Subgroup analysis showed broad benefit across groups. At 10 mg/kg, ORR and disease control rate (DCR) were comparable across squamous vs. non-squamous histologies and among different PD-L1 expression levels (as measured by TPS score).

“These results are encouraging!” said Legos. “It’s often difficult for therapies to be effective in both squamous and non-squamous NSCLC, and patients with low PD-L1 expression usually have lower response rates. But SSGJ-707 showed similar efficacy to high PD-L1 expressers in this group.”

He also noted that focusing only on ORR may underestimate SSGJ-707’s clinical benefit—especially in NSCLC patients with cavitary lesions. These lesions may skew CT scan results, making tumor shrinkage appear less dramatic, even when actual anti-tumor activity is significant.

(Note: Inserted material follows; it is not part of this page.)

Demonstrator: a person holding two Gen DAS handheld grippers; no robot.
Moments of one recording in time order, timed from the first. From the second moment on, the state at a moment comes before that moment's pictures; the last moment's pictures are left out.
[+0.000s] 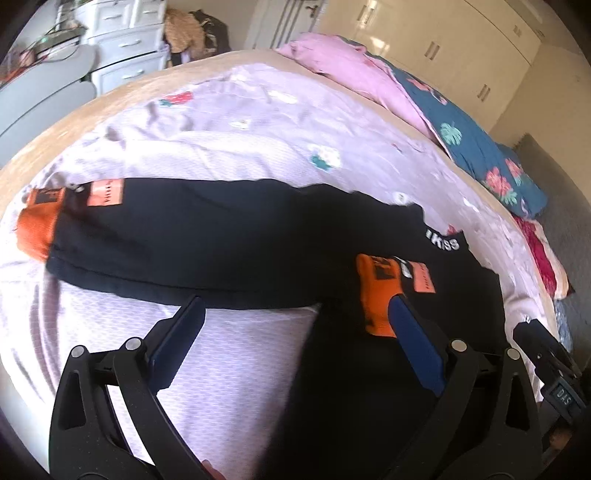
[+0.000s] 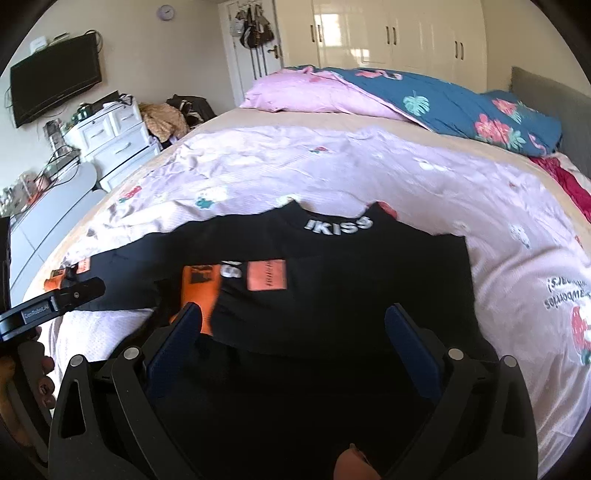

Addressing analyst concerns about the generalizability of Chinese patient data to Western populations, Legos responded that ORR is not viewed in isolation. Waterfall and swimmer plots demonstrate depth and durability of response, boosting confidence. Stable disease (SD) is also important in predicting longer-term outcomes like PFS and OS.

“We’ve already seen early evidence that this type of drug can translate from Chinese (or ex-US) patients to the U.S. and other global populations. As we move to the next phase of development, these studies will be global, multi-center, and pivotal in design.”

Pfizer’s immediate priority is to launch global Phase III trials for SSGJ-707 in NSCLC and other solid tumors. The company also plans to explore the drug’s potential in additional cancers and combinations with its pipeline therapies.

“Especially with ADCs, we’re generating evidence that combination with anti-PD-1 therapy may yield practice-changing outcomes,” Legos added. “All of this highlights the significant opportunity SSGJ-707 offers in strengthening Pfizer’s leadership in innovative cancer therapy.”